INFORMATION SHOWN -
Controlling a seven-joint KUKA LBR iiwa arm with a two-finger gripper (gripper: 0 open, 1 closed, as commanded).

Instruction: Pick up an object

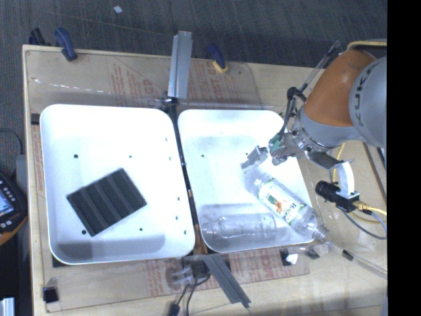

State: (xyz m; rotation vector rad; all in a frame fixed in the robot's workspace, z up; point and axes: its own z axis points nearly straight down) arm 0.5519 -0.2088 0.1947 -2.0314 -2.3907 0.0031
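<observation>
My gripper [256,158] hangs low over the right bin [217,120], near its right side. Just below and right of it lies a clear plastic bottle with a green and orange label [284,204], slanting toward the bin's front right corner. Its upper end is close to the gripper tip, and I cannot tell whether they touch. A second clear bottle [238,228] lies on its side along the front wall of the same bin. A black ribbed rectangular pad [106,201] rests flat in the left bin [99,120].
A grey divider bar [179,64] runs between the bins at the back. Blue clamps [66,43] hold the bench's far edge. The arm's orange band [335,91] looms over the right bin's right rim.
</observation>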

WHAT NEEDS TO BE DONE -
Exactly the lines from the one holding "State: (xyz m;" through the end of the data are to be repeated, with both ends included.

SOLUTION -
State: (xyz m; rotation vector rad; all in a frame fixed in the robot's workspace, z up; point and axes: its own z axis points nearly straight down) arm 0.5519 -0.2088 0.1947 -2.0314 -2.3907 0.0031
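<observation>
My gripper [256,158] hangs low over the right bin [217,120], near its right side. Just below and right of it lies a clear plastic bottle with a green and orange label [284,204], slanting toward the bin's front right corner. Its upper end is close to the gripper tip, and I cannot tell whether they touch. A second clear bottle [238,228] lies on its side along the front wall of the same bin. A black ribbed rectangular pad [106,201] rests flat in the left bin [99,120].
A grey divider bar [179,64] runs between the bins at the back. Blue clamps [66,43] hold the bench's far edge. The arm's orange band [335,91] looms over the right bin's right rim.
</observation>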

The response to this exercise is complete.